七澤 のぞみ 2
「はぁ……」
会議室から退室した私は、大きな溜め息をつく。
こんなに早く、七澤グループ関係の仕事が来るとは予想してなかった。
厳密には『ななぼし銀行』はグループ内企業ではないけど、昔からのメインバンクだから関係は深い。
(お父様に電話しないと)
使われていない休憩室を探そうと、上への階段を昇っていった。
+++
「……もしもし。のぞみです。お父様、お時間よろしいですか?」
『そうだな……。五分ぐらいなら大丈夫そうだ。どうした?』
「実は──」
先ほどの会議室での話を、簡潔に説明する。
父は口を挟まず、黙って聞いてくれた。
「──ということなのですが、お父様?」
『何だ?』
「このお仕事は、お父様が動いて発生したものでしょうか?」
七澤の名前で、仕事が来るのは仕方がない。
それに関しては、オーディションを受ける時に納得している。
でも、父や祖父が働き掛けた場合は別だ。
ただでさえ、他のメンバーに事務所から特別待遇を受けていると誤解されているのに。
『いや。私は関係していないぞ』
「……でしたら、お祖父様が」
『父にも、余計なことをしないように言ってある』
「そうですか……」
『……だが、のぞみのために、私に隠れて影響力を発揮している可能性は否定できない』
父方の祖父は、私を溺愛している。
だから、応援する意味で動いている可能性は無いとは言い切れない。
もちろん、そんな露骨にしてはいないだろうけど。
これも姉から敵視されている原因の一つだ。
もし、祖父が動いていたとして、それが姉に発覚すると酷い嫌味が出ると思う。
『……んっ。どちらにしろ、私からはその案件は受けるべきだとしか言えない』
「お父様……」
『せっかく仕事を出したのに、断られれば当然悪印象を受ける。忖度でも父が動いた結果だとしてもな』
「……はい」
『それに仲の良い萱沼さんも一緒なんだろ? 初めてのCM仕事にしては好条件だ』
「ええ」
そう、美久里ちゃんとの一緒の案件というのが断りたくない理由だ。
流石に初めての個人の仕事を一人でするのは心細い。
誰か、マネージャーとして付いてきてもらってもだ。
『もう、電話を切らないといけない。だから、最後に言っておく』
「なんでしょうか?」
『……アイドルになると決めたのはのぞみだ。だから、今回ものぞみが決めるべきだ』
「…………」
『よく考えて出した結論を、私は尊重する。以上だ』
「はい。わかりました」
『……いつでも電話を掛けてきなさい。
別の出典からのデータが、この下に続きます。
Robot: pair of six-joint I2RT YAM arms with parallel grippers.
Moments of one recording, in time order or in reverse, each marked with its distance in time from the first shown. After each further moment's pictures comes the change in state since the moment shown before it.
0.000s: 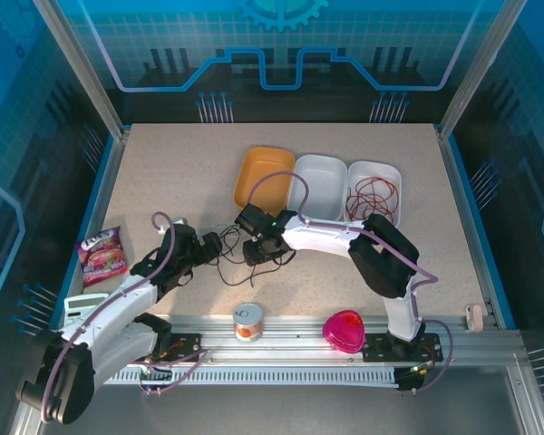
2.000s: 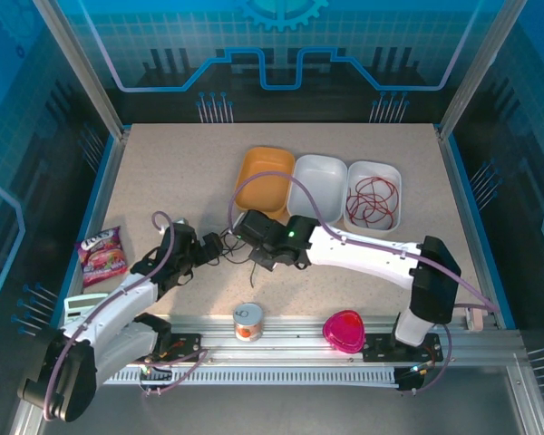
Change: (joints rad) left arm 0.019 0.011 0.001 0.000 0.044 -0.001; right arm 0.156 -0.311 0.035 -0.230 0.351 -0.538
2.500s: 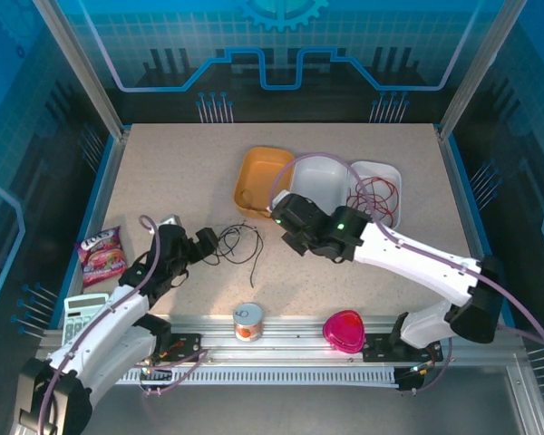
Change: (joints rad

愛する娘よ』
こう言って、父は電話を切った。
「のぞみの好きにしていい、ってことですよね?」
とりあえず、今日中に結論を出す必要は無いはずである。
これから土曜のミニライブがあるし、そちらに集中しなくては。
(週明けでも大丈夫でしょう。今はミニライブのことです)
そろそろ、会場のライブハウスに移動しよう。
まずは、先ほどの会議室に行って美久里ちゃんの様子を見よう。
大丈夫なら、一緒にライブハウスに行く。
途中で、彼女の案件の話を聞けたら聞きたいし。